Source material:
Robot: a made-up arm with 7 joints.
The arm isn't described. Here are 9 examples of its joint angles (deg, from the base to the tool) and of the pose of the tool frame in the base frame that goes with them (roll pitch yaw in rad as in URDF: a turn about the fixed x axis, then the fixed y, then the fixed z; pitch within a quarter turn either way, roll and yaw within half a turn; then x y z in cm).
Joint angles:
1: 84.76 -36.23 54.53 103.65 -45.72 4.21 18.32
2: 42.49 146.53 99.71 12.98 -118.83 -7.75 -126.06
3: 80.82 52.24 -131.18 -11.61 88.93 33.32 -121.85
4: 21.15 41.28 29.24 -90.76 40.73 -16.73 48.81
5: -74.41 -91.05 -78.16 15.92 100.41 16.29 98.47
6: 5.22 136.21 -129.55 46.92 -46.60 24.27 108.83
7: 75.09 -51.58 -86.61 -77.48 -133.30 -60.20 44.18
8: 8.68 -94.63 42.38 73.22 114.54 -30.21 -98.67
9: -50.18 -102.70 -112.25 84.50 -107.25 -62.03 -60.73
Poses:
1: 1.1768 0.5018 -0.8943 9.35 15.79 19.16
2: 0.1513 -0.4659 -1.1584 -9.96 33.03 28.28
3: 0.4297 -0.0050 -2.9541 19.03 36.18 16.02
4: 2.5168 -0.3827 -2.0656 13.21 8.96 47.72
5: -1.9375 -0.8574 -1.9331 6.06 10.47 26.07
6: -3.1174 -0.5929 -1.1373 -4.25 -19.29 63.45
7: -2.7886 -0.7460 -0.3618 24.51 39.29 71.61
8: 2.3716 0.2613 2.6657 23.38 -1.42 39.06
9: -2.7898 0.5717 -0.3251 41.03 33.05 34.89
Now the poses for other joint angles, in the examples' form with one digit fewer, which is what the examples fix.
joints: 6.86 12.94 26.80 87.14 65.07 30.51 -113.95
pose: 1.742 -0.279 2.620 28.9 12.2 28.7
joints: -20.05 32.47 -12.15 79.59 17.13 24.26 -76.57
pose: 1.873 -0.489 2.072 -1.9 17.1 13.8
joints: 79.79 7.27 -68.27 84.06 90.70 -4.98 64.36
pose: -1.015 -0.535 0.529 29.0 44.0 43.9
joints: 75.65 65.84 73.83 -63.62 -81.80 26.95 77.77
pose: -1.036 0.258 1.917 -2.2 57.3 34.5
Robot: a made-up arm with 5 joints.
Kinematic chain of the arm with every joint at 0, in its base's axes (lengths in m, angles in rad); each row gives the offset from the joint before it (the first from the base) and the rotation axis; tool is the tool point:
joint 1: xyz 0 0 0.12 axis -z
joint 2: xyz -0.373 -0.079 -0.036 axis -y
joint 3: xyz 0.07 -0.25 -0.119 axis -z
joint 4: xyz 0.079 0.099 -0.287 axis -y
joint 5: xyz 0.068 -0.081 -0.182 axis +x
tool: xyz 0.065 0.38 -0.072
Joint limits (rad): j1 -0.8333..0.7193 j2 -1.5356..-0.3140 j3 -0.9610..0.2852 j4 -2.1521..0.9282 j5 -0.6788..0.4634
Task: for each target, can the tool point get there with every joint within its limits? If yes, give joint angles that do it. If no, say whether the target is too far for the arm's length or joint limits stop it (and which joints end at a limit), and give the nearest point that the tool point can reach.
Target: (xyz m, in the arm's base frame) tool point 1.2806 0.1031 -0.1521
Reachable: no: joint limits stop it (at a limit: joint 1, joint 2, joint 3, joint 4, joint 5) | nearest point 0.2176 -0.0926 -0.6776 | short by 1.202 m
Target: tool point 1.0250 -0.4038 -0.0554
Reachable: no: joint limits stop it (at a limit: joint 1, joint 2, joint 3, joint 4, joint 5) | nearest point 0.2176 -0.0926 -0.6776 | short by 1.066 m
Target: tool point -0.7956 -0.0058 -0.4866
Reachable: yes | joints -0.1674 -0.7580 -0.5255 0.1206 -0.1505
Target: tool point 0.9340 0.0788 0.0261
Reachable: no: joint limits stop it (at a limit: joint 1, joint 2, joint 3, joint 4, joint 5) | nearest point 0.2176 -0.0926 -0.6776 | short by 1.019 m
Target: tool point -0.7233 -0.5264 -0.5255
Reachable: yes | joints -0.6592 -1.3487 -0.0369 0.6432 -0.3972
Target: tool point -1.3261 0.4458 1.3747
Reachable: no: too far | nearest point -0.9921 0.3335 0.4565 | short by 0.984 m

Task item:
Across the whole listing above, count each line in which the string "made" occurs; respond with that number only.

Expected answer:
2